From the records below, extract only the lines running from the line with "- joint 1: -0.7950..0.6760" to the line with "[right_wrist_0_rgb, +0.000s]", both lines included, reproducing them exactly.

== Data provided

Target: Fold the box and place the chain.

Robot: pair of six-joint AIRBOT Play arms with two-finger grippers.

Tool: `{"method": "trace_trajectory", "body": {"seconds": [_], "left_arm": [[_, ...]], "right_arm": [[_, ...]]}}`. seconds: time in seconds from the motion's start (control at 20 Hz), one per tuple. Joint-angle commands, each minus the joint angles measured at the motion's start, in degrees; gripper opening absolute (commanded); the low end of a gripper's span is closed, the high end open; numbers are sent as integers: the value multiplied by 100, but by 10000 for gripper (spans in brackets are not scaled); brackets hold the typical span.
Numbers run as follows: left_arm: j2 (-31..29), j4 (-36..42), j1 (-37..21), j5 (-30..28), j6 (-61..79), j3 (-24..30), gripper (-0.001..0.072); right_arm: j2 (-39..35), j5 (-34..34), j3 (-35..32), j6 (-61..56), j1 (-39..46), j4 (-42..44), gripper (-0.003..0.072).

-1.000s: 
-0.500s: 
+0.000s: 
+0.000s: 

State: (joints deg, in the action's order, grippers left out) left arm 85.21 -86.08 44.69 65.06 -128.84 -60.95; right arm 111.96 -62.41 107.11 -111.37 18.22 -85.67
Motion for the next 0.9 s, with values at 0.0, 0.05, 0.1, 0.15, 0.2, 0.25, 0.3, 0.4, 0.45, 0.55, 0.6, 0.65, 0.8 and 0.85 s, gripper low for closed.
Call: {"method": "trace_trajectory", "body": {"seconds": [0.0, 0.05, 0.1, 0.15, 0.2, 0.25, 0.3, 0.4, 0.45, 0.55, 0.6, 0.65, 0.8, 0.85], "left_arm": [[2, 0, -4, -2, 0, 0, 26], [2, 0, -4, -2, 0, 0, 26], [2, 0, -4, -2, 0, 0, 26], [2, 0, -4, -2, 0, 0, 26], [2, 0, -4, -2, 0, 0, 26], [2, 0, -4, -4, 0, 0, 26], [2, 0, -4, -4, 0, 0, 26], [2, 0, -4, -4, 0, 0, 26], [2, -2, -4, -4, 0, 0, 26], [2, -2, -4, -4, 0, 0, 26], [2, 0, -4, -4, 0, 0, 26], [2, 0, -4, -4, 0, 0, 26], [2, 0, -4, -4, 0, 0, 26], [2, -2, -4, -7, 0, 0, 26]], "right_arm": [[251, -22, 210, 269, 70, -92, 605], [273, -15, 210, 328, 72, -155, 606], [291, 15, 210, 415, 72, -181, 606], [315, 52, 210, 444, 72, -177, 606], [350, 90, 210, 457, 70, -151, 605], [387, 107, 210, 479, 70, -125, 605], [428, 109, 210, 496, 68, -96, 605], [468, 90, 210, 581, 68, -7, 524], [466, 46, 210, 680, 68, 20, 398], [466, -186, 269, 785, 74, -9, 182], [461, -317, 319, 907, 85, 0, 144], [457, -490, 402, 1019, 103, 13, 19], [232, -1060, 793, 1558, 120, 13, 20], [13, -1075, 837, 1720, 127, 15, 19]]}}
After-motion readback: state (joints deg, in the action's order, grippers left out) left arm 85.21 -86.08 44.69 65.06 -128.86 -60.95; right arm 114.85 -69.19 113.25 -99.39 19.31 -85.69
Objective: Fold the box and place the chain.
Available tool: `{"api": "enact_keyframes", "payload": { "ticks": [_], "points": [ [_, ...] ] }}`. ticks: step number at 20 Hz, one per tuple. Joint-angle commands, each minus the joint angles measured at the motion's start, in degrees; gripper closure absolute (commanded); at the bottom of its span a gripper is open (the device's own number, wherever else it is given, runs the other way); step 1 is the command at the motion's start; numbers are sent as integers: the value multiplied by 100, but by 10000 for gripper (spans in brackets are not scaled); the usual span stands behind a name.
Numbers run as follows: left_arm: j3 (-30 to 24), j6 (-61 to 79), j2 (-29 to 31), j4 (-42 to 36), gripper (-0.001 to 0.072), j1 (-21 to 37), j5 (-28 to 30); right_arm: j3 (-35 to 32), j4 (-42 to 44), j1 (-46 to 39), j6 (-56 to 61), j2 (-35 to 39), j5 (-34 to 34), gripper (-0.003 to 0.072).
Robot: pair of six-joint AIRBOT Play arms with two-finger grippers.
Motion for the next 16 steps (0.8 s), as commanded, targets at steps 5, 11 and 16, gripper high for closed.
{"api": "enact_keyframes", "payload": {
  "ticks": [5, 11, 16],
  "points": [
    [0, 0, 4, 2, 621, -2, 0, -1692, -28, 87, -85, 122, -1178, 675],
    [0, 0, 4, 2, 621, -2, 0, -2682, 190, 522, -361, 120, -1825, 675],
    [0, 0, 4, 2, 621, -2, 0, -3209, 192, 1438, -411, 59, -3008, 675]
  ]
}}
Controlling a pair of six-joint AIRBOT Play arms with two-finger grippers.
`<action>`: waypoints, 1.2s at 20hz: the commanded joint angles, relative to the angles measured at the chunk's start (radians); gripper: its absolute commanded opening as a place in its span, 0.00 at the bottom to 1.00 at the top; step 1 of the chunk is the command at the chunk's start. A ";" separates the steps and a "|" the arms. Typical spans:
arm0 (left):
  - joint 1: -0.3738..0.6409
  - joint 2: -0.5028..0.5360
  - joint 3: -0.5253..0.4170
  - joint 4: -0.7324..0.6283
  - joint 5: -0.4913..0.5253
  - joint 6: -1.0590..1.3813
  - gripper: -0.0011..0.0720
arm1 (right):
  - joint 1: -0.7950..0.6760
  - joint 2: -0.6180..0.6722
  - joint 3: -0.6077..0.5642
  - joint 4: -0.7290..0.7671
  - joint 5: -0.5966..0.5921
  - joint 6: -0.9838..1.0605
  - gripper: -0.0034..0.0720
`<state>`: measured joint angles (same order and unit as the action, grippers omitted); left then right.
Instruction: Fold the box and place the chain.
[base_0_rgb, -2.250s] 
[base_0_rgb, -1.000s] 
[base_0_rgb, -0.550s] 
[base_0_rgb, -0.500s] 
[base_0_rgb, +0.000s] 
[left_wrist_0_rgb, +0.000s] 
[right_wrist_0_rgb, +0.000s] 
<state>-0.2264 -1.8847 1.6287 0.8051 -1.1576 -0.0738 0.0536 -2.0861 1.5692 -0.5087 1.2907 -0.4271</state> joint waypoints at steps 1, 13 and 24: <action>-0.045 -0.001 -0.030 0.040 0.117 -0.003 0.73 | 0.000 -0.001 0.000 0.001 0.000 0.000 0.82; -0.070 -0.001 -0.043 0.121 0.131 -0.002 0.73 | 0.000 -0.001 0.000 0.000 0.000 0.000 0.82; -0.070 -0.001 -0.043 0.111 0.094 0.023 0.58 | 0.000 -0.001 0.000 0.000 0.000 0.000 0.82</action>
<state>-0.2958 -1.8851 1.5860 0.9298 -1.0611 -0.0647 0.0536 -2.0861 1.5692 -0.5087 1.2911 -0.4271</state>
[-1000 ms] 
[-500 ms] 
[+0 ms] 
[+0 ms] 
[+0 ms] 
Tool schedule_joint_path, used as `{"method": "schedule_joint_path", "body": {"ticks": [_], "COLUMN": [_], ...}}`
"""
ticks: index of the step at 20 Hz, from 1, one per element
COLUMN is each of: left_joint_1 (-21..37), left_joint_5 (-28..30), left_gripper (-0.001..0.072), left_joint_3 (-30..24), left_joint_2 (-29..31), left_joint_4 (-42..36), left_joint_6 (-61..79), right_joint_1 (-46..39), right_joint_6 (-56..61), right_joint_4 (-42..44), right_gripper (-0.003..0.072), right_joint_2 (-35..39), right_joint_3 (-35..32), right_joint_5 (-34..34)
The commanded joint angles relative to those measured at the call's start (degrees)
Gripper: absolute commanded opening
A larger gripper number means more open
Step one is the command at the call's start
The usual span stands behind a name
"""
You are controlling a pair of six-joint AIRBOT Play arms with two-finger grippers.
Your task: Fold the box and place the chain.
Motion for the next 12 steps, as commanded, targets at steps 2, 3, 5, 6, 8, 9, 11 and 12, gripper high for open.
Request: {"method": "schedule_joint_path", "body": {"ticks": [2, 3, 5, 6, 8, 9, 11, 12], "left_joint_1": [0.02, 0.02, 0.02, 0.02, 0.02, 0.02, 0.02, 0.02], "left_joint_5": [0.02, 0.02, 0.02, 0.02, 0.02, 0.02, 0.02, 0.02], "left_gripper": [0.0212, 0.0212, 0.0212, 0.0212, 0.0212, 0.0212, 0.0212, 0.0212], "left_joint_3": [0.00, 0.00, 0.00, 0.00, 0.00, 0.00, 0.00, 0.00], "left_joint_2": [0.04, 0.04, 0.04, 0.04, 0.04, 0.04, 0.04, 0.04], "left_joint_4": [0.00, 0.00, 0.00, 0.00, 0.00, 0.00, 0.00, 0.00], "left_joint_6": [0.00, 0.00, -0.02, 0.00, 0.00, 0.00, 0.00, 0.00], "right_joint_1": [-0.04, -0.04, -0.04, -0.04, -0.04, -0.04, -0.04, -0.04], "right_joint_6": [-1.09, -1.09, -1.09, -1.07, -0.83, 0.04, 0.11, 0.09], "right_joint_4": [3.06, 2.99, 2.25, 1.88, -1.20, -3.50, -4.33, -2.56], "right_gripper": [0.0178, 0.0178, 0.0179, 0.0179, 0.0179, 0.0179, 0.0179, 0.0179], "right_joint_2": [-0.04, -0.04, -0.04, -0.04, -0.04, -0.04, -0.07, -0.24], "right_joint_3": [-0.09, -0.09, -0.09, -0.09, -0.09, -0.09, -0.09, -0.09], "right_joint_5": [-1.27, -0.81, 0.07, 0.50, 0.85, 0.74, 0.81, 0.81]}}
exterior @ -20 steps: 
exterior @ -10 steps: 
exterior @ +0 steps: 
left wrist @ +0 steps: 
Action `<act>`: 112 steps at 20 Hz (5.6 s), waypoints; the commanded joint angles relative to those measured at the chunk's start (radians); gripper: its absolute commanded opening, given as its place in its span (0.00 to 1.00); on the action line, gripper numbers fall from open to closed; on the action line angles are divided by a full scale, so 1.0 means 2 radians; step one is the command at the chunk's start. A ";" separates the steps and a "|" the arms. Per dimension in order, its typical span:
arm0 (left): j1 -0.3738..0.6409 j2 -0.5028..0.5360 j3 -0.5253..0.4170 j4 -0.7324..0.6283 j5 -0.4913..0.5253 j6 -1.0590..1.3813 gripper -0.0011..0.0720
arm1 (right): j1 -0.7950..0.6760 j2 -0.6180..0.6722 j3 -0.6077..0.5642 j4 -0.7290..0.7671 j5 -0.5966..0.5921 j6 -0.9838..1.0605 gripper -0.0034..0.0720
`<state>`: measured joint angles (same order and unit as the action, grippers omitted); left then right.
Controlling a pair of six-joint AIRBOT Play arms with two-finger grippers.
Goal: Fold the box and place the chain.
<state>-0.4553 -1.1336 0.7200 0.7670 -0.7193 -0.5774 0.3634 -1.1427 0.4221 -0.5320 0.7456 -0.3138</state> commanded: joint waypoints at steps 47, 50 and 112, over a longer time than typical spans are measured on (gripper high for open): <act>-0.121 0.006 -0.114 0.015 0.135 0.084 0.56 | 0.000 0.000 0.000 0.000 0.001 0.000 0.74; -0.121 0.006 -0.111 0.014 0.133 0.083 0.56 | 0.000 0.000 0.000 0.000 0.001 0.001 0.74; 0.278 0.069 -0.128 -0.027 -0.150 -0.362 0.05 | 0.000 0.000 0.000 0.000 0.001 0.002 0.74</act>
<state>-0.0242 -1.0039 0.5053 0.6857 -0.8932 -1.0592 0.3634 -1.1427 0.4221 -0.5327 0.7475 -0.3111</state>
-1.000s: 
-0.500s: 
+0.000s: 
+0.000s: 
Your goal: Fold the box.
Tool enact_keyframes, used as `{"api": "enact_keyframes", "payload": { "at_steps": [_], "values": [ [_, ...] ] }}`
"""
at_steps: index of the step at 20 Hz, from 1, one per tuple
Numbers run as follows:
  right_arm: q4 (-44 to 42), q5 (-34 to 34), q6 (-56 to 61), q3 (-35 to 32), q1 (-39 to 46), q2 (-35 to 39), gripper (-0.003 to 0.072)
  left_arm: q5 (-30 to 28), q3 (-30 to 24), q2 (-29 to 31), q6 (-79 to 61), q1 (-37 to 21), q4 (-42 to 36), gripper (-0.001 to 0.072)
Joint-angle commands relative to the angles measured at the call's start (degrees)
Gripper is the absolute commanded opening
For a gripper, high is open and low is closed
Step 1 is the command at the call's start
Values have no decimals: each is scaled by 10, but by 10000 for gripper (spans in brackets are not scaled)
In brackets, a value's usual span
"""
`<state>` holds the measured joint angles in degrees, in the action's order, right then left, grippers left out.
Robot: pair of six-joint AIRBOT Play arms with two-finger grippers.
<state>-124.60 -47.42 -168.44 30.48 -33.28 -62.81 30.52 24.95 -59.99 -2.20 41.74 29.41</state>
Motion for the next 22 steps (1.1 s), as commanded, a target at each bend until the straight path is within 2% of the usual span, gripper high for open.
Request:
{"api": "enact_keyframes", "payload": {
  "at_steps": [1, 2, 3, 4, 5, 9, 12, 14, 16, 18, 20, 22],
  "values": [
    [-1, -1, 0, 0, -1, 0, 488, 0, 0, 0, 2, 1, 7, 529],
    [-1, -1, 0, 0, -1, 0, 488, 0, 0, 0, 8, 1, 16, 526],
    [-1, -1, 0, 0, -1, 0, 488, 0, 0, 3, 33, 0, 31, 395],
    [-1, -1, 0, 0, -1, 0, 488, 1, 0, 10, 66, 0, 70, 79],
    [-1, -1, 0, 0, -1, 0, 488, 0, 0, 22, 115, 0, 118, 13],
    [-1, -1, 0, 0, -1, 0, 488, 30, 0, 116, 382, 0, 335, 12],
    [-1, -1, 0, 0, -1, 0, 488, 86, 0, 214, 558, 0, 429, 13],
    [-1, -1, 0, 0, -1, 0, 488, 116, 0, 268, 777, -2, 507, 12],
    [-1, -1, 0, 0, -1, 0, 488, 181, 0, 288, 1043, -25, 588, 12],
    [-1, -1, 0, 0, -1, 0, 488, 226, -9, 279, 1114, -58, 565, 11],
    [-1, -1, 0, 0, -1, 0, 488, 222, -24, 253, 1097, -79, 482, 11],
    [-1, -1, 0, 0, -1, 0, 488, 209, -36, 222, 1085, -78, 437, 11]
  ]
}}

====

**Answer to this task**
  - joint 1: -0.7950..0.6760
  - joint 2: -0.6180..0.6722
  - joint 3: -0.6077..0.5642
  - joint 4: -0.7290..0.7671
  - joint 5: -0.5966..0.5921
  - joint 6: -0.9838..1.0605
  - gripper: -0.0034..0.0720
`<state>`: measured joint angles (same order and unit as the action, grippers omitted); left then right.
Instruction: Fold the box and place the chain.
[base_0_rgb, -2.250s] 
[base_0_rgb, -1.000s] 
[base_0_rgb, -0.550s] 
[base_0_rgb, -0.500s] 
[base_0_rgb, +0.000s] 
[left_wrist_0_rgb, +0.000s] 
[right_wrist_0_rgb, +0.000s] 

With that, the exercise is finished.